What is required: When the string "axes" occurs in a line of the records, show that line.

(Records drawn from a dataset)

───

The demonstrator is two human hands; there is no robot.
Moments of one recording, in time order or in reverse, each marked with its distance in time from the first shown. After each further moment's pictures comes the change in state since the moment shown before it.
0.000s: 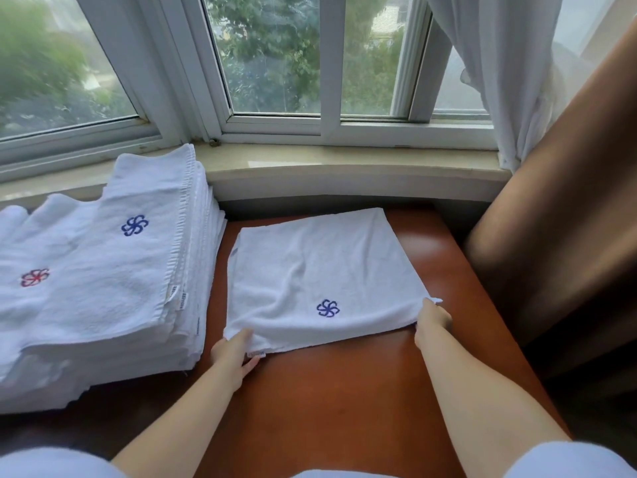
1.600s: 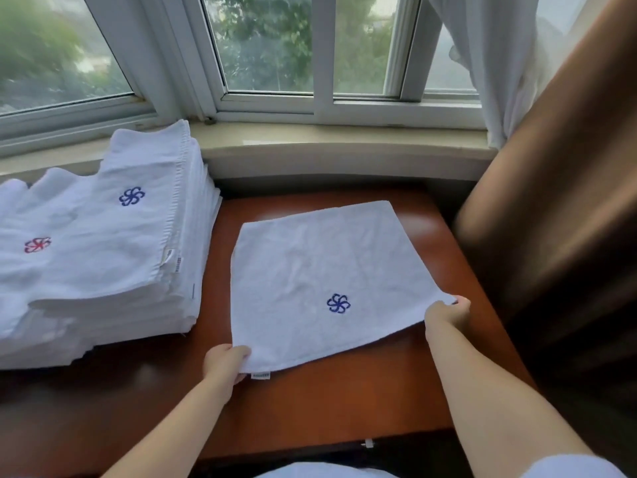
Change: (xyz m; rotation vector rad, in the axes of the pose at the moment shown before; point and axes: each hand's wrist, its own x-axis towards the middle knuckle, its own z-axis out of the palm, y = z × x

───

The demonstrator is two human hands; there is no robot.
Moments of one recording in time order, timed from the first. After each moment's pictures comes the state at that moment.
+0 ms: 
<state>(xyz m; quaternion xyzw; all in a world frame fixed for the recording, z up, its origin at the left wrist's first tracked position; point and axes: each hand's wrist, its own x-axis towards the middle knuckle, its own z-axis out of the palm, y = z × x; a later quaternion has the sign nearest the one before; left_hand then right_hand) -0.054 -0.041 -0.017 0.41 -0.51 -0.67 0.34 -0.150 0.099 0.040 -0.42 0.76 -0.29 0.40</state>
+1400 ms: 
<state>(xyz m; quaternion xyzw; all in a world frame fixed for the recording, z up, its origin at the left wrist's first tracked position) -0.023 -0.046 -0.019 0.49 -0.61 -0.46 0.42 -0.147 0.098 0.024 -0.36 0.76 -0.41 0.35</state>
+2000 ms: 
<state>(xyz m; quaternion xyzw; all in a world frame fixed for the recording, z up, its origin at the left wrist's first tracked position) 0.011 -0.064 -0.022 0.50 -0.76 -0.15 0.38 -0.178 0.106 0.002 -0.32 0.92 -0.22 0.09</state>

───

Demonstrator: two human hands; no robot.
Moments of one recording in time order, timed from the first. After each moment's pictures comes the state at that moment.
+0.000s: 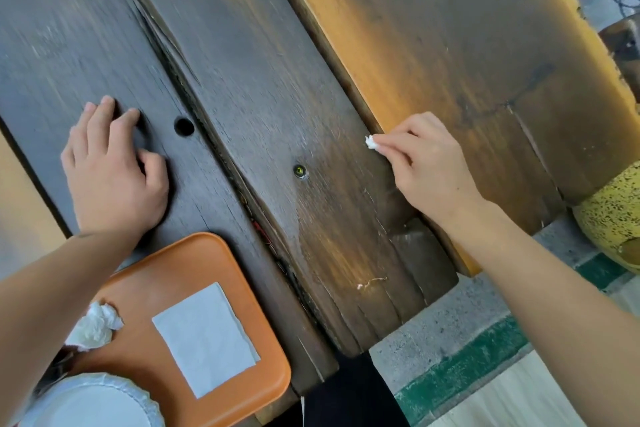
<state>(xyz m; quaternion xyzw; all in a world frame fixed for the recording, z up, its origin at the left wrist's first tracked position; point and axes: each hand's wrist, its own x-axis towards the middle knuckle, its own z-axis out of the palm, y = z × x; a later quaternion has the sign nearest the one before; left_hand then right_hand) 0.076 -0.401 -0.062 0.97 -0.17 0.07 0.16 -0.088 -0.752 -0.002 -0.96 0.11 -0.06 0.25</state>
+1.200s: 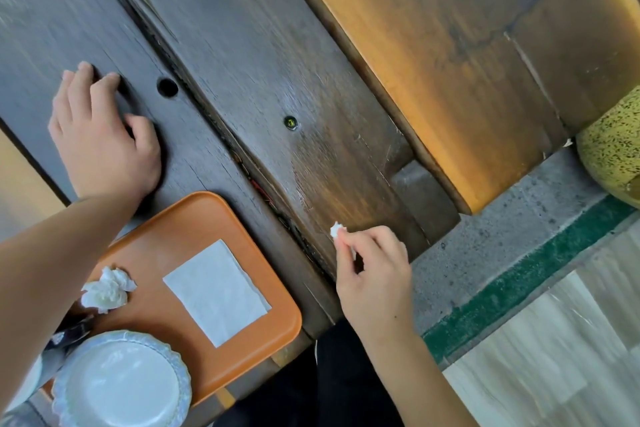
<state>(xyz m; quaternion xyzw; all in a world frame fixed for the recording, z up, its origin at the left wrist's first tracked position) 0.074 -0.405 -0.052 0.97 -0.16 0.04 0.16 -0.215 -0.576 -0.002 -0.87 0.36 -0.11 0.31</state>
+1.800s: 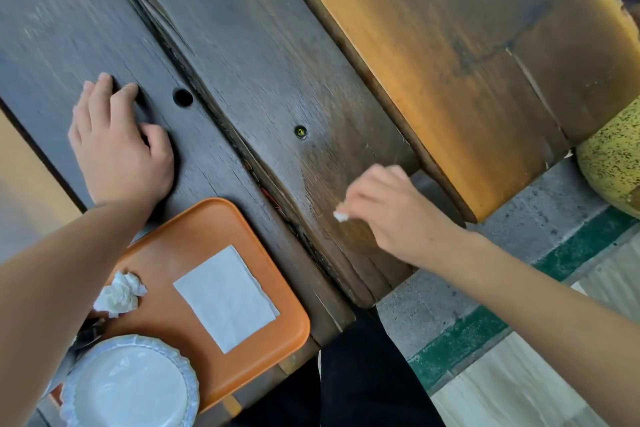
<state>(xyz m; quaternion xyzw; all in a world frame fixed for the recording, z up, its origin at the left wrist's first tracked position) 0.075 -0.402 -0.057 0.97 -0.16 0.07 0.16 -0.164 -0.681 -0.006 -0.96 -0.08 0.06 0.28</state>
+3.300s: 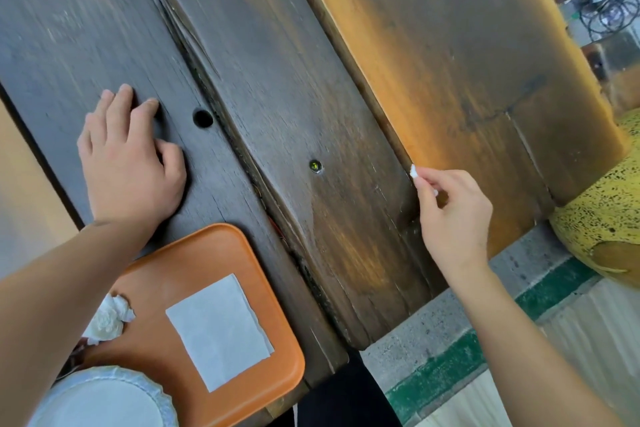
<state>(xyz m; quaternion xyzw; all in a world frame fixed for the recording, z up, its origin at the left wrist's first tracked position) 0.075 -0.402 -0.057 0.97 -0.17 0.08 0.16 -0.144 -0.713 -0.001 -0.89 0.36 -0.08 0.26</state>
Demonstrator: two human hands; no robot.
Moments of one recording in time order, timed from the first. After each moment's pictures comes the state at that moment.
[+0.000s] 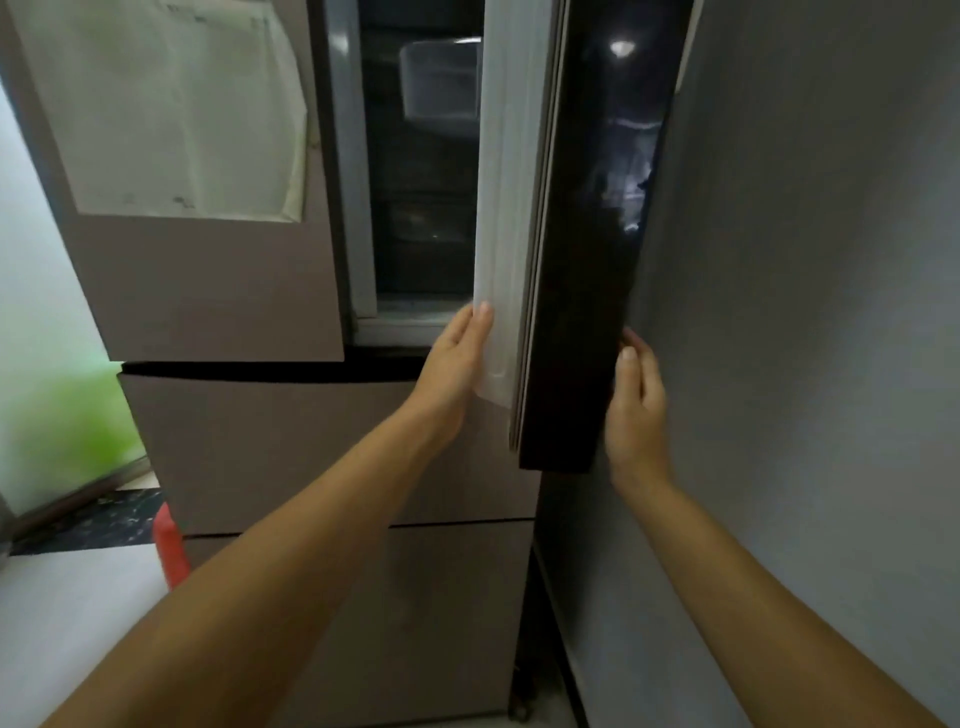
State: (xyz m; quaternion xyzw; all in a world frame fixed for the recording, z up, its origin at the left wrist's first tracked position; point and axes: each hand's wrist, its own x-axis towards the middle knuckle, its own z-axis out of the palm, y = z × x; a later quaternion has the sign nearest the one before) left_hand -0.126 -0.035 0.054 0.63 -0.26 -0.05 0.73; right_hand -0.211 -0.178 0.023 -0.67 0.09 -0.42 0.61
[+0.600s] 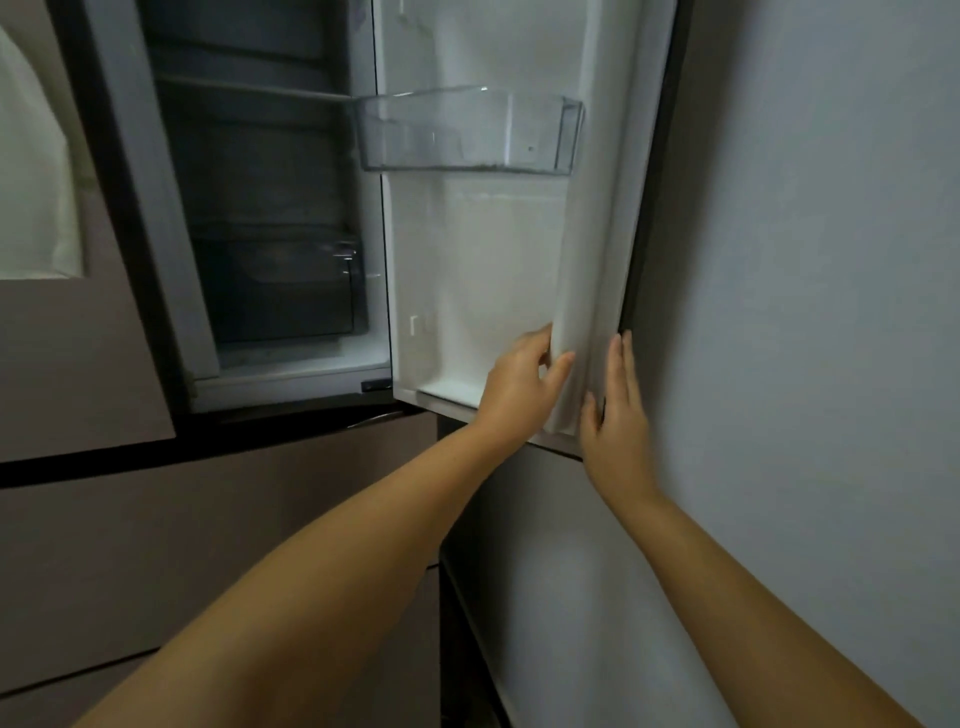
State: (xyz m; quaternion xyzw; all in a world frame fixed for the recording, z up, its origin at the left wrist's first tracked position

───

Reply:
Change: (xyz m; rotation vector rad, in the axes of the pose at the moment shown before; point and axes: each hand's wrist, its own x-axis towards the middle knuckle, its own z-axis out of the palm, y = z × x
<state>(xyz m; quaternion xyzw; all in a world frame fixed for the recording, z up, its origin at the left wrist's first tracked position; point and axes: each hand's wrist, its own x-axis towards the middle knuckle, its own z-axis out of the palm, y = z × x; a later quaternion has the sign nearest the one before; left_hand then right_hand) -0.054 -0.041 -0.017 0.41 -0.51 -0.67 0.34 -0.150 0.099 0.040 -0.42 0.76 -0.29 0.40</state>
<state>(xyz m; quaternion xyzw; all in a world frame fixed for the recording, z up, its origin at the left wrist's first tracked position; point and axes: each hand's wrist, its own x-axis towards the middle knuckle, its own z-axis out of the palm, y = z × x; a later quaternion has the sign nearest the one before; left_hand then right_hand) 0.076 -0.401 -0.062 0.97 -0.17 0.07 0.16 -0.088 -0.752 -0.002 -0.96 0.11 -0.06 0.25</state>
State: (xyz m; quaternion xyzw; all in a world frame fixed for the recording, z up, its origin at the left wrist's first tracked position; point and axes: each hand's wrist, its own x-axis towards the middle knuckle, its own z-axis out of the palm, y = z × x; a later quaternion has the sign nearest the one before) left_hand -0.126 -0.035 0.054 0.63 -0.26 -0.05 0.73; right_hand -0.211 -0.178 0.023 -0.67 0.09 -0.42 0.61

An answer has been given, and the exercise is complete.